DATA FOR PROCESSING:

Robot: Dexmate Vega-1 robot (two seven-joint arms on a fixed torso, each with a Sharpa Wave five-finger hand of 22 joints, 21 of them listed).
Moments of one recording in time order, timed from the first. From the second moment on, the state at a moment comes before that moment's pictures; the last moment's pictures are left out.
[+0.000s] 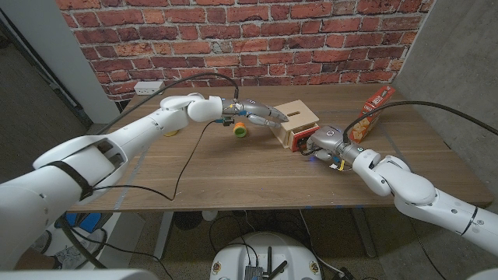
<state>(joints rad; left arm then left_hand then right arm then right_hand) 0.20 0.56 0.94 -1.11 0.55 -0.71 -0.29 0.00 0.07 0.62 0.15 0.18 0.19 -0.06 0.18 0.17 0.17 -0.11 0.19 0.17 0.12 -0.04 0.17 0.16 0.03 -0.04 0.19 0.17 -1.08 -1.06 -0.54 -2.09 -1.02 -0.26 0.08 0.96 0.10 0.32 -0.16 0.17 0.96 -0.21 0.44 0.20 1.05 -0.21 0.20 0.22 1.02 -0.16 0.23 0.45 0.65 -0.06 0.23 0.19</state>
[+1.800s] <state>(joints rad) 0.20 0.56 0.93 -1.10 0.54 -0.70 -0.29 0.00 0.07 0.63 0.14 0.18 0.19 -0.06 0.18 0.17 0.17 -0.11 0.18 0.17 0.12 -0.04 0.17 0.16 0.04 -0.04 0.19 0.17 -1.15 -1.12 -0.50 -2.15 -1.02 -0.30 0.13 0.95 0.11 0.32 -0.16 0.17 0.96 -0.20 0.43 0.20 1.05 -0.21 0.20 0.22 1.02 -0.17 0.23 0.46 0.66 -0.06 0.23 0.19</state>
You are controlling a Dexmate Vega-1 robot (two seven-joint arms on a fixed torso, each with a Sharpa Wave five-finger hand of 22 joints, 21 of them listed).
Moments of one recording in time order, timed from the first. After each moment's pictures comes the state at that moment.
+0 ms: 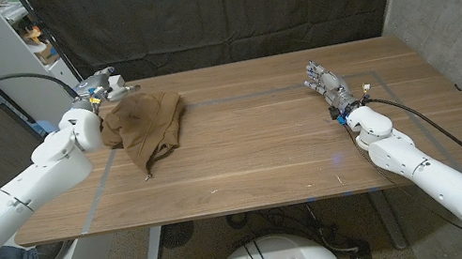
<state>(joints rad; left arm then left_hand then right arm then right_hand) 0.79 1.08 0.47 -1.90 0.35 0.66 0.18 0.41 -0.11 0.30 -0.15 0.22 0.07 -0.04 0.20 0.18 0.09 0.09 0.23 0.22 0.12 0.16 0.21 0.19 0.17 0.21 0.23 0.18 -0.82 -0.49 -0.38 -1.26 0.61 0.31 -0.01 0.39 0.11 0.24 -0.09 0.19 0.28 0.04 0.21 0.19 0.20 0.08 0.21 0.19 0.09 0.01 0.22 0.22 0.29 0.01 0.19 0.17</state>
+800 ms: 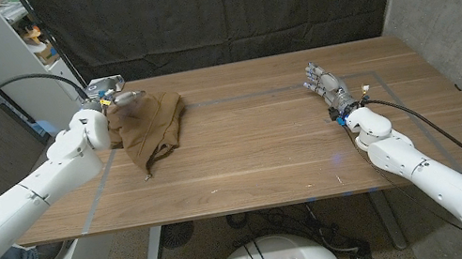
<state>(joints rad) 0.71 1.02 0.56 -1.81 0.43 0.65 0.12 0.41 -0.11 0.29 -0.14 0.23 0.18 -0.04 0.23 0.18 0.13 0.06 0.24 0.21 0.14 0.16 0.21 0.19 0.23 0.22 0.24 0.18 -0.82 -0.48 -0.39 -1.24 0.61 0.31 -0.01 0.39 0.11 0.23 -0.09 0.19 0.28 0.04 0.21 0.19 0.20 0.08 0.20 0.19 0.10 0.01 0.22 0.22 0.29 0.01 0.19 0.17</state>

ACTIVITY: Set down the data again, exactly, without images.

WORKED SOLUTION:
Robot: Dexmate Vega-1 robot (two seven-joint arms on a fixed torso, each with a Sharpa Wave five-finger hand of 22 joints, 21 of them listed).
Moments of one recording in time order, timed from the first. From the second moment on, the state at a moment comes before that moment's pictures; the last moment's pictures are left out.
[+0.000s] 
<state>(joints rad; left arm then left_hand then right arm then right_hand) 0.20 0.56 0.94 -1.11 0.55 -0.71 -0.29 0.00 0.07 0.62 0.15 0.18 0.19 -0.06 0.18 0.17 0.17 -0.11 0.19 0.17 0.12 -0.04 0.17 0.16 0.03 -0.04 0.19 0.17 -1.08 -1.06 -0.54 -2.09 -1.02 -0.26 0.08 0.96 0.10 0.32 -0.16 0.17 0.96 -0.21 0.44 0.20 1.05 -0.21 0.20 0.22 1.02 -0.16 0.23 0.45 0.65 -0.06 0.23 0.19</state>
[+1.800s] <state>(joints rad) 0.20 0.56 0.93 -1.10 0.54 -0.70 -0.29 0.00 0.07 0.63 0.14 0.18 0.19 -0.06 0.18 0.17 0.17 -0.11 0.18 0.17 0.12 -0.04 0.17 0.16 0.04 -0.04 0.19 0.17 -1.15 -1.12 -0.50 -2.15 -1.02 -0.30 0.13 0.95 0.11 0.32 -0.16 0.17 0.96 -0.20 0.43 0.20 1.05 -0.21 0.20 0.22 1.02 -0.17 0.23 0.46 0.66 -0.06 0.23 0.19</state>
You are controlling a Dexmate Vega-1 robot (two seven-joint arms on a fixed torso, each with a Sharpa Wave five-finger hand of 22 joints, 21 of them listed).
Moments of one recording in time order, timed from the first. After each moment's pictures comes the state at that moment.
+0 ms: 
<state>(joints rad; left arm then left_hand then right arm then right_hand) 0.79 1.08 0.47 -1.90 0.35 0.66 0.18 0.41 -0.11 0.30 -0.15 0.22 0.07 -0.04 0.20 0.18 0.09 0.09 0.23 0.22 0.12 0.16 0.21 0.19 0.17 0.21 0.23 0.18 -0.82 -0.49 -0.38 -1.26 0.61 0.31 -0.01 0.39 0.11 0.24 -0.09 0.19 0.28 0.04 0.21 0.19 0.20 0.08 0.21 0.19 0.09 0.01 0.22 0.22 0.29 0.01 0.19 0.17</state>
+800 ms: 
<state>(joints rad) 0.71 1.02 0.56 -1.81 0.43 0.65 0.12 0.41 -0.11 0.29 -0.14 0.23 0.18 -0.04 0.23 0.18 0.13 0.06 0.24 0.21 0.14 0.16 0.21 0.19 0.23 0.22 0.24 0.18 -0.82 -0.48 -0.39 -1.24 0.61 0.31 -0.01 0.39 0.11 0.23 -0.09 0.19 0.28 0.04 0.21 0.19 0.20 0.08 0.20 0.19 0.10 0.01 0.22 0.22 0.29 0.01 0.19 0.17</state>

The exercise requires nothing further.